ここに立ち寄ることは最初の予定から決まっていたことだったが誤算があった。

そこはメーカー直販店だったため、福砂屋のはなかったのだ。

カステラセンターというくらいだから全メーカーの物があるかとの期待は外れた。
長崎を少しでも知る人は福砂屋のカステラを望むらしい。
僕自身はそこまで強いこだわりはないのだが、何となく残念だった。

それでも味はとってもおいしいカステラだったので
家族へのお土産として一本購入してバスに戻った。

カステラセンターを出たバスは高速道路に乗り、福岡を目指して走っていった。
しかし、途中に見えた「嬉野温泉」の看板以外はほとんど何も覚えていない。
バスガイドさんの声に起こされた時にはすでに福岡市内。

そしてまもなく、バスは博多駅近くに停まり、そこから駅までは歩いていった。
駅の前まで連れて行ってほしい気分だったが、そうもいかなかったのだろう。
おそらく、全12クラス分のバスがいっせいに駅前のロータリーに入ると
大変な状態になるからだと思われる。

駅前に着いた時先生は言った。
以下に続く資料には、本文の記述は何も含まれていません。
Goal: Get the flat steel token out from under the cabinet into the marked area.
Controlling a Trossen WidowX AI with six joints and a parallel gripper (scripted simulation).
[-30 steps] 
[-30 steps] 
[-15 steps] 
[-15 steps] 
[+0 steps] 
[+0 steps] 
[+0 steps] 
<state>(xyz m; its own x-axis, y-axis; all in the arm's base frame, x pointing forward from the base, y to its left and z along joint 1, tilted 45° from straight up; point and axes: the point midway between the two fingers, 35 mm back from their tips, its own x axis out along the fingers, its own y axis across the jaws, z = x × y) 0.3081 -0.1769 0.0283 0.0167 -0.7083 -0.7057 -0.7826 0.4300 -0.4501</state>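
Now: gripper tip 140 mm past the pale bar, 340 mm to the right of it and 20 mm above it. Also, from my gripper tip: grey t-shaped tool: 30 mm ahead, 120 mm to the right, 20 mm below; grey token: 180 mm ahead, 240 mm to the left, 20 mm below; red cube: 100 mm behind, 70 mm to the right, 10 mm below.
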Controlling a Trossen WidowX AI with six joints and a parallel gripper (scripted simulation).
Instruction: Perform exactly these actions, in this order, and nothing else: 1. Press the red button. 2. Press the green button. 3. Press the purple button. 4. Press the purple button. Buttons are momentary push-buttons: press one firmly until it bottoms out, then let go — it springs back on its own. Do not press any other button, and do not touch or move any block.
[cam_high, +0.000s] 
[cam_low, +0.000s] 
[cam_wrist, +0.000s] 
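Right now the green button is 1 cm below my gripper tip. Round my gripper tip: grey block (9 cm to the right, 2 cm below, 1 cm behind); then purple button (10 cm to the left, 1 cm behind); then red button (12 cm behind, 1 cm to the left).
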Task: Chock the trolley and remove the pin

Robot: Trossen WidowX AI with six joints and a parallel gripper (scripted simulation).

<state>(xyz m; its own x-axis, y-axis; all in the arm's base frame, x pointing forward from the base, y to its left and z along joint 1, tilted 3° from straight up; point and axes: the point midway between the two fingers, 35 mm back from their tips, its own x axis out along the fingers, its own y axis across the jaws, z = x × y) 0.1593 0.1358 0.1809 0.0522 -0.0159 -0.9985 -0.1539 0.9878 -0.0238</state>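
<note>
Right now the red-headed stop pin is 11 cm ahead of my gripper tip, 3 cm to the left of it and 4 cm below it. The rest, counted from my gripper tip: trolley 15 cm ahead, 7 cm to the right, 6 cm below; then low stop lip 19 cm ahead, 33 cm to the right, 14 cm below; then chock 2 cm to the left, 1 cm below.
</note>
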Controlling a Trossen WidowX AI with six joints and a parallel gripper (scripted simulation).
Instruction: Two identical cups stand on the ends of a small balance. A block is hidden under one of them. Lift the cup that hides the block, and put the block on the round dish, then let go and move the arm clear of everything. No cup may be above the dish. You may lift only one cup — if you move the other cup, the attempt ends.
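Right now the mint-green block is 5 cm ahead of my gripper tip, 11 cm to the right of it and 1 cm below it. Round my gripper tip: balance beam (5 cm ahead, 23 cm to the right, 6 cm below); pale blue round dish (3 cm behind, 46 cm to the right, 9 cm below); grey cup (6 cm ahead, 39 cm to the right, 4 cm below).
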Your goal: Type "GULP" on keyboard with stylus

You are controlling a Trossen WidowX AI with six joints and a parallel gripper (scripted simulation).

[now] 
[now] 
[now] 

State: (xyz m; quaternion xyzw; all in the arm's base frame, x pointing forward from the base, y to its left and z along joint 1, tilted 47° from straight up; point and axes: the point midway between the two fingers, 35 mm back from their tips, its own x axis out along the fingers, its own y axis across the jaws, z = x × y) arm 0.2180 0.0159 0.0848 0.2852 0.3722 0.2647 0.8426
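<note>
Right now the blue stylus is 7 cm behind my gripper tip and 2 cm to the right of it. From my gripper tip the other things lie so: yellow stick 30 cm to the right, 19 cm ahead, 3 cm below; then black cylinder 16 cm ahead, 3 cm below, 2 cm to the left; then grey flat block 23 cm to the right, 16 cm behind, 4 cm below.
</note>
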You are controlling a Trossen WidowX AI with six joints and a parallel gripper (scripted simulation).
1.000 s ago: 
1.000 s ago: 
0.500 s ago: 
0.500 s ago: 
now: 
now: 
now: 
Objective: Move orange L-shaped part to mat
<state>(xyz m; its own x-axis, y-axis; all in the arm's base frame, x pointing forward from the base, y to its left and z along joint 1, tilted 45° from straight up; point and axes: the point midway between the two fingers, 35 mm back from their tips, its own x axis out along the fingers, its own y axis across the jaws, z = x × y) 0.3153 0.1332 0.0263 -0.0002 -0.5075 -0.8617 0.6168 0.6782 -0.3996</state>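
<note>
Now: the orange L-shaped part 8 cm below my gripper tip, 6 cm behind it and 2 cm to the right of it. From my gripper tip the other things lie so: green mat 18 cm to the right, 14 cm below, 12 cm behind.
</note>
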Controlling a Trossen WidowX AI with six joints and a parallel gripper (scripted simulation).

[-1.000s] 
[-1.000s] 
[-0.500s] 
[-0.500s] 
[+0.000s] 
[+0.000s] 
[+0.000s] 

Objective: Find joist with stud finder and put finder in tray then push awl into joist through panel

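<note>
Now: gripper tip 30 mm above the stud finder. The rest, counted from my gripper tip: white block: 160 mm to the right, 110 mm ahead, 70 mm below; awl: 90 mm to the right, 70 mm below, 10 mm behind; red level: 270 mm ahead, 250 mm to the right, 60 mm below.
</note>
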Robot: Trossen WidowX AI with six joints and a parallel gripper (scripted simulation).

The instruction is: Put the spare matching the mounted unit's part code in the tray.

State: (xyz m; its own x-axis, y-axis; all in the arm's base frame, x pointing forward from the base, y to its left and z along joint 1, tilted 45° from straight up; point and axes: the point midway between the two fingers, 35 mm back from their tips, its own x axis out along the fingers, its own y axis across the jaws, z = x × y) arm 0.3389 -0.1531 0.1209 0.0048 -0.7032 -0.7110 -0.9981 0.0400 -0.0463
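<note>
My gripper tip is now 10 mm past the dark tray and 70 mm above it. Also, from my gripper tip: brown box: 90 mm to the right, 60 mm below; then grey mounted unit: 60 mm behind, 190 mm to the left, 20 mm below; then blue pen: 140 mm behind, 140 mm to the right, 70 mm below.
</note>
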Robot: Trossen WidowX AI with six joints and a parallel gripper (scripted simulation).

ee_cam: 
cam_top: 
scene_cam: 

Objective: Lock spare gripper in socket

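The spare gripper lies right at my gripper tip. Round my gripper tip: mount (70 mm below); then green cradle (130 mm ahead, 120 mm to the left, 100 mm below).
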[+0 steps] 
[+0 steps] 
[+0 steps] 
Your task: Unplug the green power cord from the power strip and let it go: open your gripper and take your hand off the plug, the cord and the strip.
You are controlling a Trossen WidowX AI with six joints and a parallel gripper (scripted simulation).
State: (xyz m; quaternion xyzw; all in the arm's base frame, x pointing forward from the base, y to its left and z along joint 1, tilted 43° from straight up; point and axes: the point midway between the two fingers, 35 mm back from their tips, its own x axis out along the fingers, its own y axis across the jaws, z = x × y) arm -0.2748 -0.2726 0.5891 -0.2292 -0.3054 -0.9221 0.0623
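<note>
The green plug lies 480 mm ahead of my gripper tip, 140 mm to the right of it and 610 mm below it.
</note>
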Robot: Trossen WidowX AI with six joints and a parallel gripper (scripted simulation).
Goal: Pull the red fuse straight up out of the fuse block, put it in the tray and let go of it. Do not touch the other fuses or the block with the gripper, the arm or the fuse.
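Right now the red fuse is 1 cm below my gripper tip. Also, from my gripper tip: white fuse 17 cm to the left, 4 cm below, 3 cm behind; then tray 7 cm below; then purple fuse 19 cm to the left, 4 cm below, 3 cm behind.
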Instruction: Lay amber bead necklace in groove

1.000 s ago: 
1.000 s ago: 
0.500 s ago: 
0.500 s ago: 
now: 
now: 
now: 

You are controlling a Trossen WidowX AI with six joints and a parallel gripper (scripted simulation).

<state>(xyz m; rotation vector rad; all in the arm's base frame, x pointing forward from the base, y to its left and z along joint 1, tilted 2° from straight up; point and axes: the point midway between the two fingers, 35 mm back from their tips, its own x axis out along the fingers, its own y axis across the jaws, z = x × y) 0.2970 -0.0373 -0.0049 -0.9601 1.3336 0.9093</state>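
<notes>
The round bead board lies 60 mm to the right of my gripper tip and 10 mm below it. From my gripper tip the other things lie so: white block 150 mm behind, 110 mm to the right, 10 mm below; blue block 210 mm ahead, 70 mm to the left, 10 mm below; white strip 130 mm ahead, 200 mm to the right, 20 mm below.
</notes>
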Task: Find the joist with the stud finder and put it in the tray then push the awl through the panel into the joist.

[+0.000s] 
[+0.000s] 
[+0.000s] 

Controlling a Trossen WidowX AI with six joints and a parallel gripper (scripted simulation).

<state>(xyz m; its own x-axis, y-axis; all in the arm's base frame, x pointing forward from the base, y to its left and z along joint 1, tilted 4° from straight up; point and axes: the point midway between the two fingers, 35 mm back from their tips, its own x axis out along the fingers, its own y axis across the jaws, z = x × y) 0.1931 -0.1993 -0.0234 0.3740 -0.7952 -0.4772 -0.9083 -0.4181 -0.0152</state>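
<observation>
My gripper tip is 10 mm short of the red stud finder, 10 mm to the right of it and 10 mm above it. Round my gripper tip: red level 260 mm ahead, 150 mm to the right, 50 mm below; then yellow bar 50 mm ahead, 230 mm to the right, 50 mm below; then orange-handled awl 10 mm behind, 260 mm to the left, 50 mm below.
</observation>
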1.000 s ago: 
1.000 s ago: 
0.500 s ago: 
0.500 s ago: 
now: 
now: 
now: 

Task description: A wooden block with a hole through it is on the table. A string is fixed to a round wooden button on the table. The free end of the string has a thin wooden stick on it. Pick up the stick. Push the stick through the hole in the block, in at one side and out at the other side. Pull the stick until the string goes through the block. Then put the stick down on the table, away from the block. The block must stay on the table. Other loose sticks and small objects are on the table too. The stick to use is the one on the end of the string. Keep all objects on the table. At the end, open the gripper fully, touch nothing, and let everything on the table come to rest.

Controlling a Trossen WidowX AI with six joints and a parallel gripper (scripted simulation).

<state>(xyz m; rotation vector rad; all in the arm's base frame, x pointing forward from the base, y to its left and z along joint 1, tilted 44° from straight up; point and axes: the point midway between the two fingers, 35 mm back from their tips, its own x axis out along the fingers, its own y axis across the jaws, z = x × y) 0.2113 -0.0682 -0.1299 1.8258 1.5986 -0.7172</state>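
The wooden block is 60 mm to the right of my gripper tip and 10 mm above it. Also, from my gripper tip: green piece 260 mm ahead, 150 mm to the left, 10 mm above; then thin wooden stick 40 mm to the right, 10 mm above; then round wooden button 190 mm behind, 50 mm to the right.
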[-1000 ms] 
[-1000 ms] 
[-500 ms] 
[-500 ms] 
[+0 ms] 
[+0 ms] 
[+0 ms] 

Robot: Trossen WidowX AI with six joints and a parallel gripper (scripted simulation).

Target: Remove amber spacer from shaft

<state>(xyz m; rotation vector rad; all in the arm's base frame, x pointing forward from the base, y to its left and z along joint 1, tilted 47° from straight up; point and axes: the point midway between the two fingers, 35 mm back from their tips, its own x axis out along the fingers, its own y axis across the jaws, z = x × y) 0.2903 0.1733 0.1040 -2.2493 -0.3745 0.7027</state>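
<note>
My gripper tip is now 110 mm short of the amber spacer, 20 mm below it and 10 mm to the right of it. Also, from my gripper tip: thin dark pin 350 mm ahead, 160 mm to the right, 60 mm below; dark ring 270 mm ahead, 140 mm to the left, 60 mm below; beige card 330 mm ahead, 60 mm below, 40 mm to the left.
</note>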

「少し自由時間や。集合時間を守れ。それから、
荷物を宅急便に出したりするなよ。荷物の重さも修学旅行の重い出や。」

それを聞いてかなりの生徒が「なるほど!そういう方法があったか!」と大喜び。
宅急便取扱窓口に長蛇の列ができた(笑)。

僕はというと、そんなことより博多駅で在来線列車を少しでも見ようと、
入場券を購入しに走っていった。


そこに停まっていたのは短い編成の特急みどり号だった。
期待にしっかり応えてくれた博多駅だった。
ひげなしのボンネット車両は当時の九州ならではだ。
結局見ることができたのはこれだけだったが、関西人にとっては大収穫!

さて、あっという間に集合時間が来たため、みんな新幹線改札口へ。
集合した僕たちはクラスごとに、順番にホームへと進んでいった。

先生の言葉を逆手に取り、結構身軽になったクラスメイトが多い中、
僕は荷物にまみれ、疲労感いっぱいの身体にむち打ち、新幹線に乗り込んだ。

3人がけのシートにすっぽり納まり、ひたすら爆睡しながら帰阪した僕たち。
その後の記憶が何にもなく、死んだように眠っていたのだが、
今こうして生きていることが、無事に帰った証しと言えよう。

しかし、宮原客車区と新大阪駅はいつ通ったんだろう・・・・。